At a time when the administration is cutting funding yet again for Amtrak and other forms of public transportation, the airlines are in a death spiral, brought about by hyper-competitiveness running smack into fuel prices that have doubled and the oldest fleet of planes in the developed world. By summer’s end, the US might be lucky if a half dozen nationwide airlines are still running, and they will probably be doing so well below capacity. Business travel will take a big hit as corporations learn that a lot of business can be conducted “face to face” via the internet. And most families simply won’t be able to afford fares that are triple what they are now.

The auto industry might survive, in part because corporations are buying the bulk of new autos, particularly the behemoth SUVs and pickup trucks, enough so that the big three emerge from this in something recognizable. Ford will still be Ford, and GM will still be GM, even though you won’t see country and western singers moaning about how only real Americans drive those big trucks.

The administration (next year’s administration, anyway) will need to put trillions into the infrastructure and into research and development of more efficient ways of moving people around the country. This will create jobs (and if the admin doesn’t want all that money to vanish the way it did in Iraq, they’ll be thinking in terms of public projects, since only a fool or a libertarian believes the private sector will see it as anything other than an opportunity to feather its own nest), and might save the US from becoming a third world nation.

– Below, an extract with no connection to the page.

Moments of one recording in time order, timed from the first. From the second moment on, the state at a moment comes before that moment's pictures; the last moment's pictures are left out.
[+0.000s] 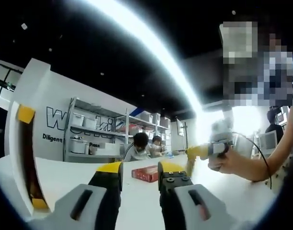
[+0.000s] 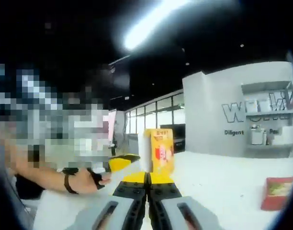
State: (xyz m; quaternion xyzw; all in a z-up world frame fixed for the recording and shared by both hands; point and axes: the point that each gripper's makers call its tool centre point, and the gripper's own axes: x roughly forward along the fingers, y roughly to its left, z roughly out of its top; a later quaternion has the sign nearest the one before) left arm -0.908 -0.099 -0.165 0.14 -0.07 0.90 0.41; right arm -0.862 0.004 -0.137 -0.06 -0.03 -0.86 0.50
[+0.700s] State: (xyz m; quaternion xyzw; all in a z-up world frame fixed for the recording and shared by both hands) left arm -0.907 -0.098 -0.164 0.14 -0.07 0.90 0.41; right arm -0.869 0.001 -0.146 -0.05 0.00 -0.87 0.48
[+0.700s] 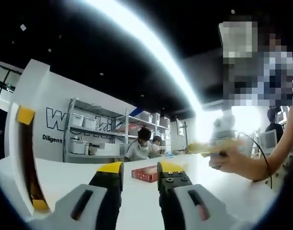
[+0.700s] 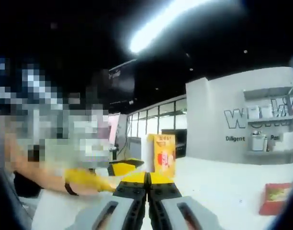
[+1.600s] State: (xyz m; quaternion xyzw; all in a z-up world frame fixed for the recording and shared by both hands) left arm -0.907 -0.094 -0.166 0.14 -0.05 0.90 0.41; right arm -0.864 0.016 -0.121 -0.09 -0.02 -0.88 0.47
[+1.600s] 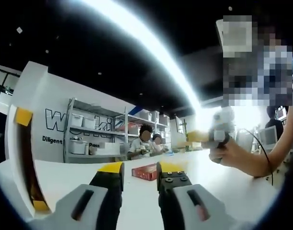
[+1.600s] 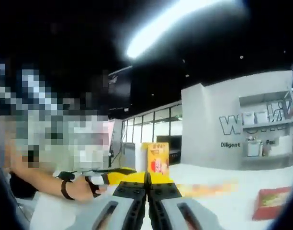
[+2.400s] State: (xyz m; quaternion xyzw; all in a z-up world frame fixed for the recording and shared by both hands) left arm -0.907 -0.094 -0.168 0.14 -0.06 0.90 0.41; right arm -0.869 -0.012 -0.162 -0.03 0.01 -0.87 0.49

It’s no mistake that both India and China are throwing a significant chunk of their GNP into public works. Both realize that without a solid nationwide infrastructure, they have no future in the 21st century. China, which privatized its medical system in the 1980s (with predictably ghastly results) is already realizing that they must find a way to switch back, and the sooner the better. The role of a society is to share risks; private enterprise simply turns a society into a dog fight.

Global warming is clearly no longer some environmental thing that might happen in the 22nd century. It’s here, it’s now, and in one of those wonderful ironies with which the universe amuses itself, the country that stands to lose the most from it is the United States. While the wild weather that has afflicted the US this spring isn’t, in itself, an indicator, the fact that there is more and more such weather is an indicator of major problems to come, and sooner, rather than later.

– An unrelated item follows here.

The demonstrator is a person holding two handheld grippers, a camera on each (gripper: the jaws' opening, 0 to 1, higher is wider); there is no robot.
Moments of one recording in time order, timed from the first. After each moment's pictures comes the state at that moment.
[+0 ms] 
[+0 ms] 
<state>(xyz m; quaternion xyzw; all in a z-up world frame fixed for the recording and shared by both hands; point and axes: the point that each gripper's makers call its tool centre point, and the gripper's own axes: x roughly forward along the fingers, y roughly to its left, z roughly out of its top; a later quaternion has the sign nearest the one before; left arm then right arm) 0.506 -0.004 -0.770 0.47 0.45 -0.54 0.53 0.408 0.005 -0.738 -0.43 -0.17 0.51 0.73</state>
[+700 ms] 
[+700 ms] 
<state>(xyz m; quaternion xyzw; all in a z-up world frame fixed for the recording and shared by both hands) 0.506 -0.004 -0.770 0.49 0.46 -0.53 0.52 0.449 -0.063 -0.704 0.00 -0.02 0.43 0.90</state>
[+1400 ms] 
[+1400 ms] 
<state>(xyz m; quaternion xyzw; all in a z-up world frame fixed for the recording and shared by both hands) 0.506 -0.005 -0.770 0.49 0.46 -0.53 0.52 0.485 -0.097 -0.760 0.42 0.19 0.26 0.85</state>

Global warming might leave Canada as the only superpower in North America. That is something Americans need to consider when they dismiss climate change as being anti-American propaganda. The people warning most strenuously of climate change recognize that if it is unaddressed, America will take the brunt. The Pentagon realized it several years ago, in a risk assessment report in which it called climate change “the greatest threat to American security” – ahead of terrorism, ahead of war with Russia or China, ahead of economic collapse.

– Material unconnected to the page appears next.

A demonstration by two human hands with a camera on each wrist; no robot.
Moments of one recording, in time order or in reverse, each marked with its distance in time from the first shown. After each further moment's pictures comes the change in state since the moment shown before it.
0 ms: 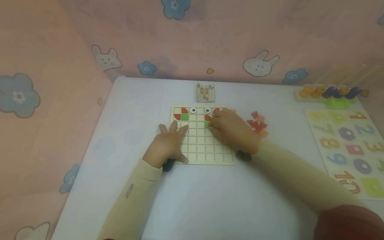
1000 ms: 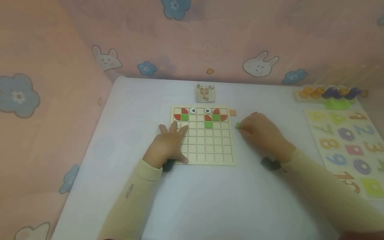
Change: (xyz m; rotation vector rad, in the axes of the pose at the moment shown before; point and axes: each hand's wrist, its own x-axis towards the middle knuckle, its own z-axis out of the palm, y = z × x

This hapless administration, evil minions to an idiotic and self-destructive plunderocracy that is pleased to call itself, without apparent irony, the “free market,” is singularly unequipped to deal with any of these items, save through further efforts to shore up the same entities that have already failed America, and hysterical threats of war and terror to try and keep the population docile and afraid.

You have a simple choice. The GOP offers fear and poverty. Even if the Democrats offer nothing at all, that’s an improvement. And there are enough real Democrats left in the party that they might rise above themselves like they did in 1932 and again in 1960, and step forward to save America from itself.